The parliamentarians sought to express their opposition to the Gaza blockade
and see for themselves its effect on Gaza's population. The 11 were among a
few dozen members of European parliaments who about two weeks ago were
refused entrance to Gaza at the Rafah crossing by Egyptian officials.
This was the Dignity's third voyage from Cyprus to Gaza in 10 days, and the
third time in three months the Free Gaza Movement organized a protest sail
and visit to Gaza.
The peak of the group's first day in Gaza was their meeting with Haniyeh at
his official guesthouse in Gaza City's exclusive Rimal area - formerly the
guesthouse of Yasser Arafat. The two-hour meeting was a good-natured affair,
at the end of which the parliamentarians noted their host's pleasant manner.
"Your visit proves that the Palestinian people is not alone in its struggle
against the blockade and that many of the peoples of the free and cultured
world support us," Haniyeh told his guests.
He explained to them why Hamas boycotted the talks with Fatah that were
scheduled to begin on Sunday in Cairo. "We had 17 political detainees [from
Fatah, held without trial and without being charged] being held in harsh
conditions - I'm not proud of that," Haniyeh said. "They were released. We
expected a similar measure from our brothers in Ramallah, but unfortunately
the situation only worsened ahead of the meeting in Cairo."
According to Haniyeh, about 400 Hamas activists are being held in
Palestinian Authority jails in the West Bank, and all requests to release
them have fallen on deaf ears.
Haniyeh said that Palestinian President Mahmoud Abbas' statements to U.S.
Secretary of State Condoleezza Rice during her visit prove that the United
States won't allow the two Palestinian factions to reach a reconciliation.
He said the PA must shake off the "American fist" gripping it.

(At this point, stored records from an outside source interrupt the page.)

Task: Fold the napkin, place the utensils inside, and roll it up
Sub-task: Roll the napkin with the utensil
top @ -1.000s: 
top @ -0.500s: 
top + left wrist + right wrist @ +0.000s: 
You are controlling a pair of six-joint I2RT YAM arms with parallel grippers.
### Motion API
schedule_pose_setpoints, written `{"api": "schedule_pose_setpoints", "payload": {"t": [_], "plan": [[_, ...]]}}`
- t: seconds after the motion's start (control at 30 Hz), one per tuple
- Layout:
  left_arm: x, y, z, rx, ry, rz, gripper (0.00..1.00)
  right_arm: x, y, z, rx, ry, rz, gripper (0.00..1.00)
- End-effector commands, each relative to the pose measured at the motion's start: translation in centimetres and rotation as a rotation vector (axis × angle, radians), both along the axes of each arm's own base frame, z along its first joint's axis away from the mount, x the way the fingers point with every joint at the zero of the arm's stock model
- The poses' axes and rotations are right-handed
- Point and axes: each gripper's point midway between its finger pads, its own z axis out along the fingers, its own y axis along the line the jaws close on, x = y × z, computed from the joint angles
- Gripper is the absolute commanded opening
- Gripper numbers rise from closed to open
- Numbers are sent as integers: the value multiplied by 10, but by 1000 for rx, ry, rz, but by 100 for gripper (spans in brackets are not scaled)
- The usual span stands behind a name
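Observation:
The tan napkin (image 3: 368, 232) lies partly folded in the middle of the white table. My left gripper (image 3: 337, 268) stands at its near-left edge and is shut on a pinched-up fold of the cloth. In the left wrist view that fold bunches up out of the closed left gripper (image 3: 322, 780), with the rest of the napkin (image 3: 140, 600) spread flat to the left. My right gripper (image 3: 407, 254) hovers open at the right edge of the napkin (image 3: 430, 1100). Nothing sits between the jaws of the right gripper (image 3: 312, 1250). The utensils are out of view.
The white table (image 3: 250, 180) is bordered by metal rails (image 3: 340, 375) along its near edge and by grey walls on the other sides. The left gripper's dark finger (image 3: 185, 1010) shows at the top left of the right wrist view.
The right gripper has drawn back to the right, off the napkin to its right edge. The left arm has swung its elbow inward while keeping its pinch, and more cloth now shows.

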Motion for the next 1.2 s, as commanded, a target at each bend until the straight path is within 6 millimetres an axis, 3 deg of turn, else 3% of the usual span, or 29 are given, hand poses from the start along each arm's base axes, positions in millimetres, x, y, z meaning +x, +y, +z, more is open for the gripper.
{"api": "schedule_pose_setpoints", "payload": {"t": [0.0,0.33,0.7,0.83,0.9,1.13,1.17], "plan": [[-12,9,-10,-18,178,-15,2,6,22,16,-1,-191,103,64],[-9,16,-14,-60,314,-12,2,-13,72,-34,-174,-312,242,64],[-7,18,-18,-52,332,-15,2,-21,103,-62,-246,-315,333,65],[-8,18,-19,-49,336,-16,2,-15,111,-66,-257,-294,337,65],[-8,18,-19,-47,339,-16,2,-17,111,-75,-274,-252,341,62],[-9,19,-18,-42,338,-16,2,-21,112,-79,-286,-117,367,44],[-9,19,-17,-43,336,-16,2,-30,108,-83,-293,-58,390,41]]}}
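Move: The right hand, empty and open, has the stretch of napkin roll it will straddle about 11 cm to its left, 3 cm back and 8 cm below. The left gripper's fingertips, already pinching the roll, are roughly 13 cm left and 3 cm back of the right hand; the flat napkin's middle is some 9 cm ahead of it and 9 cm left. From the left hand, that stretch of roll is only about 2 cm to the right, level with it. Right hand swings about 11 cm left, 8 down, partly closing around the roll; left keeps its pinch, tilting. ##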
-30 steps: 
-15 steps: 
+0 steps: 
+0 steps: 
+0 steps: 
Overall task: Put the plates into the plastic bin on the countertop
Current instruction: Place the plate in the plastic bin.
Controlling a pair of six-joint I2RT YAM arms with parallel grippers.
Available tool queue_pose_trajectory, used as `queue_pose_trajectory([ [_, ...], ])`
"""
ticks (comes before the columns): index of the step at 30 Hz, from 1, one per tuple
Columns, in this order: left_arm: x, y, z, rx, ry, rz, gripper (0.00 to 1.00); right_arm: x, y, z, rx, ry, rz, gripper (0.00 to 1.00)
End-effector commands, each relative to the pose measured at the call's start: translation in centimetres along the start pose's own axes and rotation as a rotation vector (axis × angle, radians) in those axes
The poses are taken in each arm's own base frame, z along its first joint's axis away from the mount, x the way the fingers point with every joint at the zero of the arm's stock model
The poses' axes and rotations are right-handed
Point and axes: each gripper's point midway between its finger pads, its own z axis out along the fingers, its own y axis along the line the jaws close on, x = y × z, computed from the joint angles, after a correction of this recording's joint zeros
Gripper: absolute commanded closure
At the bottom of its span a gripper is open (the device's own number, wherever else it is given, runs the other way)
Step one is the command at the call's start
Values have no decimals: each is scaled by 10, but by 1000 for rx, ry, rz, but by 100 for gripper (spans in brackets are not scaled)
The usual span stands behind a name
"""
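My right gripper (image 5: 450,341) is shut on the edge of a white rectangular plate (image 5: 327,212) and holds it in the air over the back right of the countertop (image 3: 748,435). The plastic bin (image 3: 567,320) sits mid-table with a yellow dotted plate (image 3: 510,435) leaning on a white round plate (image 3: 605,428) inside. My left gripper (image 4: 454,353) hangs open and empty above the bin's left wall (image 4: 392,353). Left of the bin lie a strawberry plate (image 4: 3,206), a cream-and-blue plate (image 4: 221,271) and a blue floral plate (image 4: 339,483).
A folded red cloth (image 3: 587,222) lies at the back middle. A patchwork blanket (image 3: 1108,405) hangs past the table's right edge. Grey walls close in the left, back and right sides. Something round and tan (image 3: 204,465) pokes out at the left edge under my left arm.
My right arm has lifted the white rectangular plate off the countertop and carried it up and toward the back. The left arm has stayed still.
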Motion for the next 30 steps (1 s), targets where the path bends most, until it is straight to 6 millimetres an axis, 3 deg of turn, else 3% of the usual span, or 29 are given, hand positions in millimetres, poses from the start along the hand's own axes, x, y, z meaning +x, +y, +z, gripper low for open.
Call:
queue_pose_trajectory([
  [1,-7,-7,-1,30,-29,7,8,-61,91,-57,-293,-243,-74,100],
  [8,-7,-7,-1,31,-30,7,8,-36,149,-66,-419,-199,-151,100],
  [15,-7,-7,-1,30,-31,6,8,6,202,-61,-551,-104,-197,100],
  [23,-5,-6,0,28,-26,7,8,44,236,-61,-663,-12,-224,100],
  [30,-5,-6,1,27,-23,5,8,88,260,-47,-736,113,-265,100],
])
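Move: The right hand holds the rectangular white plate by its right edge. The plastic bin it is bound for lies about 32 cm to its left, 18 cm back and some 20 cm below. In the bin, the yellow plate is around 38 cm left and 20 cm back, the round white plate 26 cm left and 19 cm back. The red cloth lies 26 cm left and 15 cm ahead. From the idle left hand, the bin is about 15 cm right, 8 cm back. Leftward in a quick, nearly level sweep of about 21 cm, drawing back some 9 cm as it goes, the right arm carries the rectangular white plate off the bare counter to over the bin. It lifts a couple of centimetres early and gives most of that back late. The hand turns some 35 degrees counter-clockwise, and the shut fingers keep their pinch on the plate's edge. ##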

The European politicians took with them a ton of medical supplies and three
medical scanners used for spinal injuries, said Arafat Shoukri, 37, a doctor
based in Britain.
"We are taking very basic medical supplies like paracetamol and painkillers.
We were shocked when we got the list from the Health Ministry in Gaza - it
means they don't have anything," Shoukri said.
International aid agencies, including the International Committee of the Red
Cross, have said virtually no medical supplies were reaching Gaza.